→ WORK ITEM
Make an exact copy of the entries below, with all images left out.
________________________
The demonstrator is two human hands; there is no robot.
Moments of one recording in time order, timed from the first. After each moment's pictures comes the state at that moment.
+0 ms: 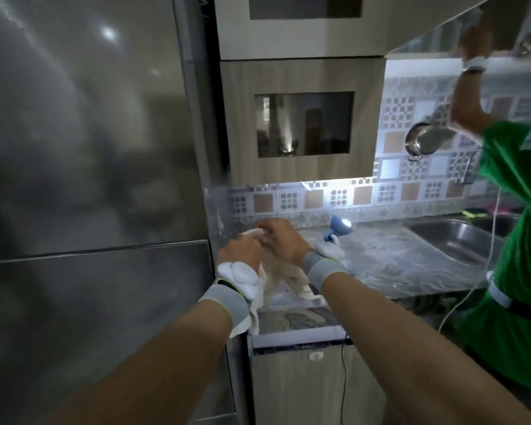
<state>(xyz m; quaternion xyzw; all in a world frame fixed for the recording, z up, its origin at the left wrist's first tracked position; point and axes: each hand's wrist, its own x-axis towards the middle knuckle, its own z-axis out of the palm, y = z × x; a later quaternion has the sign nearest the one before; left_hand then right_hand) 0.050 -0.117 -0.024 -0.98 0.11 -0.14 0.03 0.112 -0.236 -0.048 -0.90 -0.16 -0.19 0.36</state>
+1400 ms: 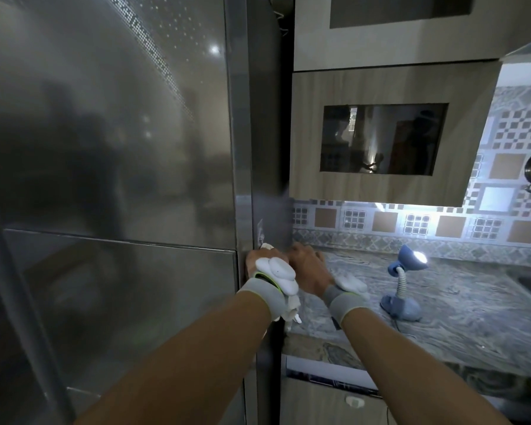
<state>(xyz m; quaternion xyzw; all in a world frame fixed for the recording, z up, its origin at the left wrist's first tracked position) 0.112 -0.120 -0.040 -0.99 0.00 -0.06 0.11 0.154 -0.226 -0.076 -0.96 -0.20 -0.16 0.13</state>
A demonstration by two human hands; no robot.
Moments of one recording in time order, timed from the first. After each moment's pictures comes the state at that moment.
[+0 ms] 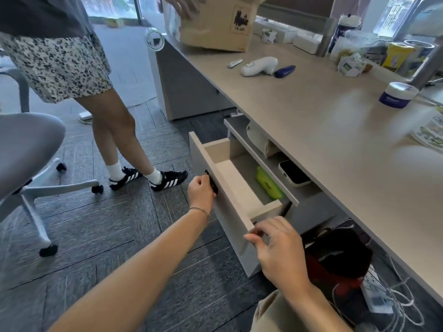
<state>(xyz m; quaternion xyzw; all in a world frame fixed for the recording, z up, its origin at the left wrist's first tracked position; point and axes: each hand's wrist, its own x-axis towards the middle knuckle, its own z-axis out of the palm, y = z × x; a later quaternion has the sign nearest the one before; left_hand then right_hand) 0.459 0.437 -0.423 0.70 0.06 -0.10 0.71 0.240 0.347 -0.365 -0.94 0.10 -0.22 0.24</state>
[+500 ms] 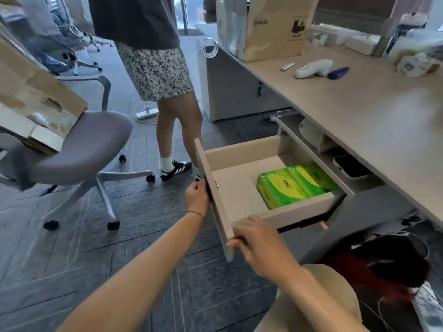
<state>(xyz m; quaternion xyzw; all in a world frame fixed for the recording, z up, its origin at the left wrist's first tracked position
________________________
→ RESPONSE FOR THIS EXERCISE
The demonstrator is two human hands; there is no robot.
Moments of one recording in time order, timed from the first. After each moment's pictures comes the state at that moment.
+0 ms: 
<state>(xyz m; quaternion xyzw; all in a world frame fixed for the recording, z up, its origin at the left wrist's first tracked position; point and axes: each hand's wrist, its own x-axis towards the middle knuckle, its own z-axis out of the palm, y = z × x; a later quaternion has the sign nearest the one before; left_hand then right_hand) 0.050 -0.117 -0.024 -0.98 0.11 -0.14 0.03 0.112 -0.236 -0.048 -0.90 -0.16 -0.19 0.36</state>
+1400 ms: 
<state>(xyz m; quaternion xyzw; all in a world frame fixed for the recording, z up, its origin at the left wrist's first tracked position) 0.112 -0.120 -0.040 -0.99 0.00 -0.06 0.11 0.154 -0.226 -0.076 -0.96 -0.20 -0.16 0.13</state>
A demonstration by two human hands; no robot.
Moments of one recording in time order, timed from the first. After each moment's pictures comes the state at that moment.
[+0 ms] 
<state>(xyz m; quaternion xyzw; all in a world frame fixed for the recording, z up, its origin at the left wrist's first tracked position; point and axes: each hand's wrist, its own x-axis towards the middle knuckle, its own z-axis out of the palm, y = z × x; a later quaternion has the sign nearest the one before; left_hand then right_hand) 0.459 0.437 -0.423 0.70 0.06 -0.10 0.71 0.240 0.347 -0.365 -0.94 0.10 -0.22 0.24</state>
[+500 ms] 
<state>(xyz m; quaternion xyzw; all in a world frame fixed for the recording, z up, its origin at the left wrist's first tracked position

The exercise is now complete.